= Divine Rapture =

Unfinished film

Divine Rapture is an uncompleted 1995 American-Irish film with Marlon Brando, Johnny Depp, Debra Winger, and John Hurt.

==Background==
Divine Rapture is the story of a set of miracles in a small 1950s Irish community. The town of Ballycotton in County Cork, where filming took place in the summer of 1995, expected to generate significant revenue from the project. Two weeks into production, however, filming stopped abruptly as the finances of the production company, CineFin, collapsed. Most cast and crew were unpaid, along with local suppliers of accommodation, catering and other services.
After shooting for two weeks, the crew ended the shoot.. Some sources say they had only captured 29 minutes of footage.

==Documentary==
In 2009, Hot Shot Films produced the documentary Ballybrando, recounting the story with interviews of cast, crew and production team including producer Barry Navidi, who had worked for six years to get Divine Rapture made.
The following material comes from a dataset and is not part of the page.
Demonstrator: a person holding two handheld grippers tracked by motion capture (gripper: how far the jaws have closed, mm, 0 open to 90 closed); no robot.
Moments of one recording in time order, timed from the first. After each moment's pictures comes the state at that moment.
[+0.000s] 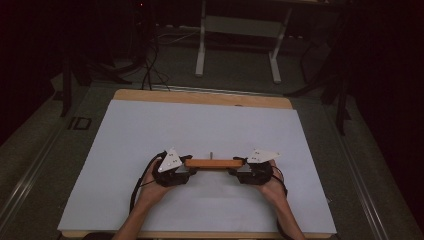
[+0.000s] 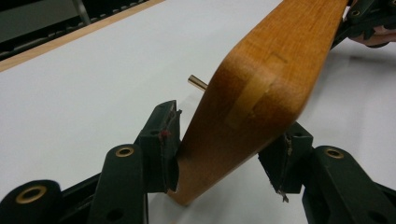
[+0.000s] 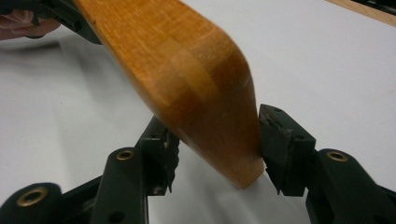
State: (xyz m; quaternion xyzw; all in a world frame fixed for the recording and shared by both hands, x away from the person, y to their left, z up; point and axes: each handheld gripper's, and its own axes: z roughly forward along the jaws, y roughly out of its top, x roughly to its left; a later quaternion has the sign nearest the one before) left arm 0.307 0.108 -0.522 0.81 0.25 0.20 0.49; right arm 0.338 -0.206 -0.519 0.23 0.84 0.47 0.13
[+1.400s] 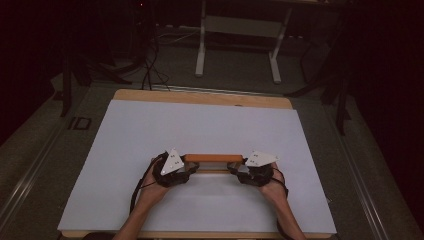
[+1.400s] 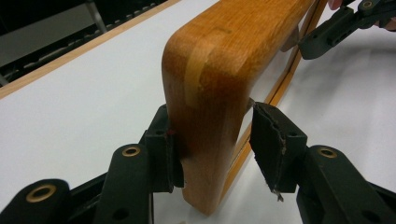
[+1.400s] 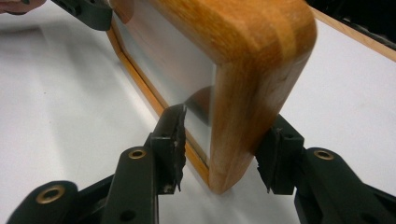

The documentary also includes scenes from the film. A headstone stands in Ballycotton's Main Street erected by local potter Stephen Pearce marking the event. It reads "Divine Rapture, born 10th July 1995, died 23rd July 1995, RIP". Ballybrando ends with the news that Navidi is reworking the script under a new title, Holy Mackerel, and that he hopes to film it in Ireland.